Using the listing below, give the number of lines where "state" appears, and nothing else.

|---|

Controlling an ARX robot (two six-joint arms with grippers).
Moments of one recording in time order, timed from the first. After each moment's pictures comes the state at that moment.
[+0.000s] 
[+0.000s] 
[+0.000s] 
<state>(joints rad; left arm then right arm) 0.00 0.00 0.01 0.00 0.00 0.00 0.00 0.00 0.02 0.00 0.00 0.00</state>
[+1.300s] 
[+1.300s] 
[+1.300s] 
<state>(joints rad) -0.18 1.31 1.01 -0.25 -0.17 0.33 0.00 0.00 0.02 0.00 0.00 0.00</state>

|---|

(Result of the task)
3